Export a maximum (n) records per CSV file
Note: The AutoID Heater has supported this option since FlowHeater version 4.1.1. The workaround of using a .NET Script Heater as described below is no longer necessary. Simply swap out the .NET Script Heater for the AutoID Heater.
In principle the method is similar to the above, but in this case we require a Parameter that contains a consecutive number to label the actual exported segments of the CSV text file. This consecutive number is calculated by a script and returned as a value that is delivered to the SET Parameter Heater, which in turn amends a Parameter (e.g. “SEQUENCE”). Again, we use this Parameter in the TextFile Adapter as placeholder for the file name.
Settings for the .NET Script Heater
.NET Script Heater. Commented points in the script may be amended as desired, e.g. to determine how many records as a maximum are output as a separate CSV file, etc.
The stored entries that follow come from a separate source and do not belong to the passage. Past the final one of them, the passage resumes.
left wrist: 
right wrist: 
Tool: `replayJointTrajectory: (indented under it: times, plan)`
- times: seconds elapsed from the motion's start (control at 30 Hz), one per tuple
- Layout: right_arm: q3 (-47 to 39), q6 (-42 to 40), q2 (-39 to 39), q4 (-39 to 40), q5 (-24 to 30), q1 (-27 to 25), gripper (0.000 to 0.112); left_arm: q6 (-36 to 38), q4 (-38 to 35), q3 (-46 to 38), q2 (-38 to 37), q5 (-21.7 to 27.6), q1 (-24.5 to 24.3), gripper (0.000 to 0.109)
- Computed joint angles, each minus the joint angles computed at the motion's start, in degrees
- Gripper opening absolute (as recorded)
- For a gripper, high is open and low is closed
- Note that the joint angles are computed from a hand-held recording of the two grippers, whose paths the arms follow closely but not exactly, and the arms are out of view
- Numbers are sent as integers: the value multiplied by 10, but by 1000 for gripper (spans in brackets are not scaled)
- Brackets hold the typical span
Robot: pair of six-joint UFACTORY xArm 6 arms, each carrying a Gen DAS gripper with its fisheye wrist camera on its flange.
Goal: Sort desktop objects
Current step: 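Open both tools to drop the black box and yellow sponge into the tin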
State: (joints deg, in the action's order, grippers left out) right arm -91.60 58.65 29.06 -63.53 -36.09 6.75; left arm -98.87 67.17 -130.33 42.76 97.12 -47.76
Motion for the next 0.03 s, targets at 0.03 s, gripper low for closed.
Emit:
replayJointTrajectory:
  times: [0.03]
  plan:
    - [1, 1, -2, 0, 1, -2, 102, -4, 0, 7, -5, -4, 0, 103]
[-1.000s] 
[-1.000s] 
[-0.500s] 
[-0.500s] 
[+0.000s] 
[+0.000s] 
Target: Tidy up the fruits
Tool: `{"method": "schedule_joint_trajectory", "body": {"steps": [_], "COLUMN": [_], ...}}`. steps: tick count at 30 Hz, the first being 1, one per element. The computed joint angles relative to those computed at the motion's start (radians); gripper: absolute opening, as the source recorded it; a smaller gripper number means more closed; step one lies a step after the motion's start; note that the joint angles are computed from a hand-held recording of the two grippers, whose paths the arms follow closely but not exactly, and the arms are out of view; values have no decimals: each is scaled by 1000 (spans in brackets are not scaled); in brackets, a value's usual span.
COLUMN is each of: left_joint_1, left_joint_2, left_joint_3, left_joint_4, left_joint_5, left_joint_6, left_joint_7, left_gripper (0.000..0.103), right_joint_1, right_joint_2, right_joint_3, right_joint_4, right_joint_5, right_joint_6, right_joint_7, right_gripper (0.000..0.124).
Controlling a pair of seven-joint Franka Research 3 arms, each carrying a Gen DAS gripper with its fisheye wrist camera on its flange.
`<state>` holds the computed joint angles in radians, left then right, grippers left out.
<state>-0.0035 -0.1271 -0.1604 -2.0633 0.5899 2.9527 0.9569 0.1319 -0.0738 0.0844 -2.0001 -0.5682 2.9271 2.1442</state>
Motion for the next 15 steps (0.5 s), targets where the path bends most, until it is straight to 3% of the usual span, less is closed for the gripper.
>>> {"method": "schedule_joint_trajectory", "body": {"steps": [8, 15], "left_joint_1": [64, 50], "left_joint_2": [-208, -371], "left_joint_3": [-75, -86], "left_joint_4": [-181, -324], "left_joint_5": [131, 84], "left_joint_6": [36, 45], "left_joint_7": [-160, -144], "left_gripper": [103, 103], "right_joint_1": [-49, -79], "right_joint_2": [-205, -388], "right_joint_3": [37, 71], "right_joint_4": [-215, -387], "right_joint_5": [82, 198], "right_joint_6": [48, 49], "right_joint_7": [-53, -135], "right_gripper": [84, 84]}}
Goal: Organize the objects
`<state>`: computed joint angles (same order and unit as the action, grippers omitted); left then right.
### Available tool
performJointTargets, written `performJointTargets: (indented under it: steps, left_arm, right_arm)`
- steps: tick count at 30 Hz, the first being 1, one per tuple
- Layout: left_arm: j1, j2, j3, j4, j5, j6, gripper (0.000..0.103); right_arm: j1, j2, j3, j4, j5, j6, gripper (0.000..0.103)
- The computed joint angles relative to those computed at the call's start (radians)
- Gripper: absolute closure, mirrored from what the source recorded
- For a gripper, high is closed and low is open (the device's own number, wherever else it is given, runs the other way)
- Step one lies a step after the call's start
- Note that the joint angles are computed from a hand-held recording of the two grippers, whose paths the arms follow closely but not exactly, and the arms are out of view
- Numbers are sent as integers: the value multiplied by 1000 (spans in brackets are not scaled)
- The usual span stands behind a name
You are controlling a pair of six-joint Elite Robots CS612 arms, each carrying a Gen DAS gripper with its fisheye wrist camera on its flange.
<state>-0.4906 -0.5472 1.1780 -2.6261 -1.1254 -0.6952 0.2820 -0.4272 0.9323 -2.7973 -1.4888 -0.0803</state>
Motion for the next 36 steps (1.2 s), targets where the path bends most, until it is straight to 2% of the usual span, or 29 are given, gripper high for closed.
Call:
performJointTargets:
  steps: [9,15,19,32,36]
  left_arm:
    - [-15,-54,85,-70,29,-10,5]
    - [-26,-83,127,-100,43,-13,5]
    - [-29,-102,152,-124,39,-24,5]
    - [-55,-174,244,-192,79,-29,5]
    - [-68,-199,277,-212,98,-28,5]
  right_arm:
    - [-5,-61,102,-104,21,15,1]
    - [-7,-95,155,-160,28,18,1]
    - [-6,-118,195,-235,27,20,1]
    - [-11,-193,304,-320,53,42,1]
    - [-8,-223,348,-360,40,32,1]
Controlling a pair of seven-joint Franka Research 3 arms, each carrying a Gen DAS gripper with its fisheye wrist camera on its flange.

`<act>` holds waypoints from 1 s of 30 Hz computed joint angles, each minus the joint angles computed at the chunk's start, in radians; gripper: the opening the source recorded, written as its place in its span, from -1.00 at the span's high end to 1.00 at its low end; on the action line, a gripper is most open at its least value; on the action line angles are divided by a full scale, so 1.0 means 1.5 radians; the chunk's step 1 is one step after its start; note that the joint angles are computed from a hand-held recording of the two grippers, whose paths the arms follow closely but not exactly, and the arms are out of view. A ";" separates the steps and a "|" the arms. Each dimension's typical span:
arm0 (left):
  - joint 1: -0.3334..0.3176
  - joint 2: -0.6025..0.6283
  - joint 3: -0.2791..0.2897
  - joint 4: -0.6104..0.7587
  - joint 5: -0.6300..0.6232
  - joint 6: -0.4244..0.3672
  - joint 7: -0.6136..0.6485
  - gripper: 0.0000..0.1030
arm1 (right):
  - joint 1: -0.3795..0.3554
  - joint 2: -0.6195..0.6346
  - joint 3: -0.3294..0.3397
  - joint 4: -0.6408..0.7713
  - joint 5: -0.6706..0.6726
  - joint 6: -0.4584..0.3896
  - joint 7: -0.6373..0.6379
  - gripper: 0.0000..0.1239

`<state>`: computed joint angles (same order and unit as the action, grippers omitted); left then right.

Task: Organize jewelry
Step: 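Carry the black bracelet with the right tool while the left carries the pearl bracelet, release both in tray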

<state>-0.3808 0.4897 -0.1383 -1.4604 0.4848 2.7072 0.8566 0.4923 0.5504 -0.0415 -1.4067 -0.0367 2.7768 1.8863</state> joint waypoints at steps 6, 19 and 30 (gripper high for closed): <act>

The output of the .NET Script Heater must then be connected to the input of the SET Parameter Heater to assign the Parameter “SEQUENCE”.
Note: When using VB.NET the language in the settings must be amended manually from “C#” to “VB”.
C# Script
// Here you can modify the maximum number of records per csv file
int nMaxRecords = 1000;
// Here you can modify how the sequence should be formatted
// e.g. 3 = 001, 002, ... or 2 = 01, 02, ...
int nFormat = 3;
// Here you can modify the start sequence number
static int nStartSequence = 1;
// do not change anything below this comment
int nAktSequence = nStartSequence;
int nCurRecord = 0;
public object DoWork()
{
nCurRecord++;
if (nCurRecord > nMaxRecords)
{
nAktSequence++;
nCurRecord = 1;
}
string sSequence = nAktSequence.ToString("0");
// format sequence, add leading zeros
while( sSequence.Length < nFormat)
sSequence = "0" + sSequence;
return sSequence;
}
VB.NET Script
' Here you can modify the maximum number of records per csv file
Dim nMaxRecords as Integer = 1000
' Here you can modify how the sequence should be formatted
' e.g. 3 = 001, 002, ... or 2 = 01, 02, ...
Dim nFormat as Integer = 3
' Here you can modify the start sequence number
Dim nStartSequence as Integer = 1
' do not change anything below this comment!
Dim nAktSequence as Integer = nStartSequence
Dim nCurRecord as Integer = 0
Public Function DoWork() As Object
nCurRecord = nCurRecord + 1
if nCurRecord > nMaxRecords
nAktSequence = nAktSequence + 1
nCurRecord = 1
End If
Dim sSequence as String = nAktSequence.ToString("0")
' format sequence, add leading zeros
While sSequence.Length < nFormat
sSequence = "0" + sSequence
End While
return sSequence
End Function
Warning
The method described above for splitting an export into several smaller CSV file only works successfully with the “Mass data” mode. The problem here is that with “Memory” mode, for each step:
all the records are processed completely before anything is passed on to the next step. This results in assignment of the Parameter being deferred until the last step in the process, which will only reflect the final value, thus all records would land up in a single file named using the last value.